# Front Cutting Blade Adjustment???



## StillinSaigon (Nov 15, 2012)

*Front Cutting Blade Adjustment Lower than Rear???*

I just finished servicing my John Deere D130 42" Lawn Tractor for it's 50 hour service. I replaced the blades with the G5 Gator Fusion Blades but once again, I'm stuck in setting the cutting blades. When I first got the tractor I bought the John Deere AM130907 Deck Leveling gauge from my local John Deere Dealer.

I placed the deck at the 3" position so my hand could fit under it and placed the blades horizontally and from the cutting edge of the blades, I adjusted the 2 nuts on either side of the deck to 3". I also turned the right and left blades 180 degrees to make sure they were at exactly 3". I then rotated the blades vertically or from front to rear and made sure my adjustments were 3" at the back of the deck. THEN, the final step tells me to measure the blade tips at the front of the deck and lower them 1/8 - 1/4" LOWER than the measurement of 3" at the rear of the deck to prevent "double-cutting" and browning the tips of the cut grass.

I cut my grass at 2 1/2" with no problems using the factory blades the D130 came with, BUT was I actually cutting my grass at 2 1/4" because of the lowering required at the front of the deck as it's final measurement?

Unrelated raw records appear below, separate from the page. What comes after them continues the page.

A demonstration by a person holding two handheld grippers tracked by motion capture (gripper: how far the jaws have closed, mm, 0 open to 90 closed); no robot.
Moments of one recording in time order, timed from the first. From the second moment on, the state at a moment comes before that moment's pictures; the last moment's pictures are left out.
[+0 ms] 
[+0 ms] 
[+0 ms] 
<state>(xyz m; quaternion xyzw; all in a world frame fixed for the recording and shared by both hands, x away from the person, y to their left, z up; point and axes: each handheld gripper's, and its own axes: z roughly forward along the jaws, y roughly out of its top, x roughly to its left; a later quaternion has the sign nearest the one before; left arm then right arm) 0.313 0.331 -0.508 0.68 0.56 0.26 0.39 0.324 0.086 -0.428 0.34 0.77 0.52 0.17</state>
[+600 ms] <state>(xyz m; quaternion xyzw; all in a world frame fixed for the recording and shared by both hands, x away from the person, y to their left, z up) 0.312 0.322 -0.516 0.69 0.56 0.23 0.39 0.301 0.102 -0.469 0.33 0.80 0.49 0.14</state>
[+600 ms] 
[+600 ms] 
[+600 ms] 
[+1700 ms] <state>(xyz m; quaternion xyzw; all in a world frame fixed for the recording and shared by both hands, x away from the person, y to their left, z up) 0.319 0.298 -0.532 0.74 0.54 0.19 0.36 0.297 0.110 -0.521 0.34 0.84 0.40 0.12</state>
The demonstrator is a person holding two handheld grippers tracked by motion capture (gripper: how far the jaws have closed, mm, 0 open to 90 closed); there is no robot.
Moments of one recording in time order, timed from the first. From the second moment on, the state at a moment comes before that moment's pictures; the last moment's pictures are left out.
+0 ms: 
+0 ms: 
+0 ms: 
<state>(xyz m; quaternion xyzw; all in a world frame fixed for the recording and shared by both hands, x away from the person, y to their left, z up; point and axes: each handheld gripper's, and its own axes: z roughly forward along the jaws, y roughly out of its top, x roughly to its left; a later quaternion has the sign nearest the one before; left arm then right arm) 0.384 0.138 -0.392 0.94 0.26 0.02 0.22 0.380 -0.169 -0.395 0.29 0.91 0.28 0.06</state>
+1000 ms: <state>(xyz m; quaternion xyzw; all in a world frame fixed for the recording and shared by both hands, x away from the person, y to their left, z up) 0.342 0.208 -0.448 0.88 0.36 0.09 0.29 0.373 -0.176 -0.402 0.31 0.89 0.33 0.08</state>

Now that I've replaced the blades and serviced the Deck completely, Am I supposed to:

1. Set the deck at 2 1/2" and adjust the blades if that's the height that I cut at? (not that I care about the height so much)

and/or

2. Set the cutting blades horizontally and at the back of the deck at 2 1/2" PLUS the 1/8th - 1/4" difference that I'll have to lower the deck in the front on that one nut according to the John Deere booklet that came with my tractor.:fineprint

Any Help would be much appreciated & Thanks in advance.:usa:

~StillinSaigon~

"Still Living on the Right Side of Dirt"


----------